Start of Records for the task
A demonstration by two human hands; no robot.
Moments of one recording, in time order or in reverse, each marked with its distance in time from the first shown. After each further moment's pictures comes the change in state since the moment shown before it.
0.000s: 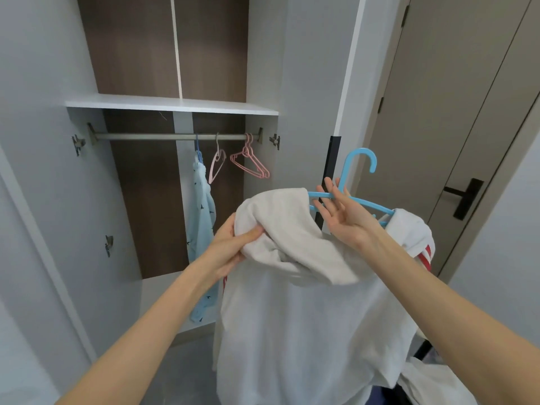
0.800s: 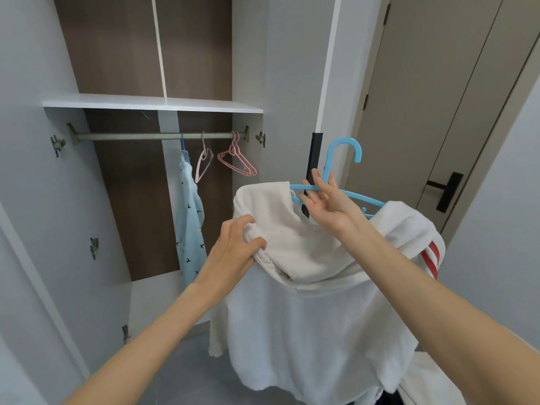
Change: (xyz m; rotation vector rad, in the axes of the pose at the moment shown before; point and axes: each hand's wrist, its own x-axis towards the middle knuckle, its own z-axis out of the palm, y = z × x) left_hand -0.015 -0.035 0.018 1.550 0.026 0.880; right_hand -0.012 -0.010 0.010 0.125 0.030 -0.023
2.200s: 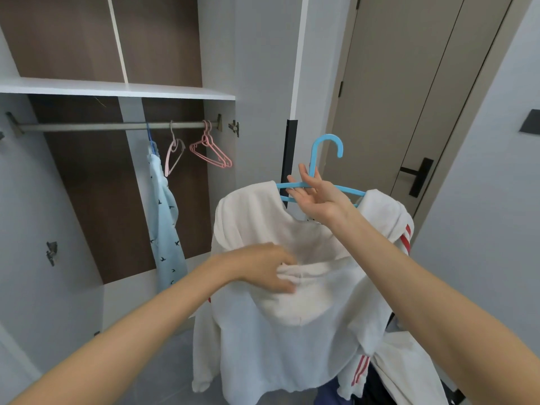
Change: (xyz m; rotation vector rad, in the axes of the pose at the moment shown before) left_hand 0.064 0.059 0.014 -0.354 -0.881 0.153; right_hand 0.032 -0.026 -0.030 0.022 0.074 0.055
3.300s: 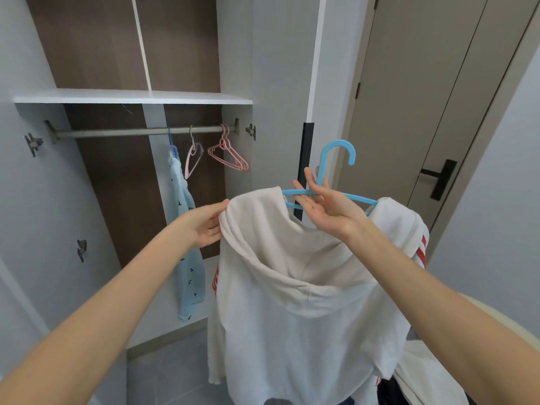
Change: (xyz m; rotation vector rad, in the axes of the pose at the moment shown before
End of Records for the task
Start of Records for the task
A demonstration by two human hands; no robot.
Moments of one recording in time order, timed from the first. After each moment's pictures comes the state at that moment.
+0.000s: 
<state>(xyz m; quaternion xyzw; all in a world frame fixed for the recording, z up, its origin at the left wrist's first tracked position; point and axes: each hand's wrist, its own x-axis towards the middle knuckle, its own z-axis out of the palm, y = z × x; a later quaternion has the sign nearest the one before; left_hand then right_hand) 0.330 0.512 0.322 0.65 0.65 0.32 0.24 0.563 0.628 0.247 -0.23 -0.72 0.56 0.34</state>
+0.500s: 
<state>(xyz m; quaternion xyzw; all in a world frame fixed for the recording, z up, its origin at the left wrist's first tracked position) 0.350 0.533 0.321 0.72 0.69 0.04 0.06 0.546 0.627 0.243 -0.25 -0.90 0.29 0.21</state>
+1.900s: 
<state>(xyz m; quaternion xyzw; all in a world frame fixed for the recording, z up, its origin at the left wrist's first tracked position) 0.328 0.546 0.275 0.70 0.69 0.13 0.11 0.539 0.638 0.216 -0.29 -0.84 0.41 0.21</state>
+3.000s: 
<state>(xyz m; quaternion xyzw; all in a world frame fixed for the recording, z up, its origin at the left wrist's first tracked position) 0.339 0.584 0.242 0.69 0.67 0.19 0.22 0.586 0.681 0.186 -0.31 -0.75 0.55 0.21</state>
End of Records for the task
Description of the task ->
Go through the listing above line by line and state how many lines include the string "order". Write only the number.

Task solution ->
2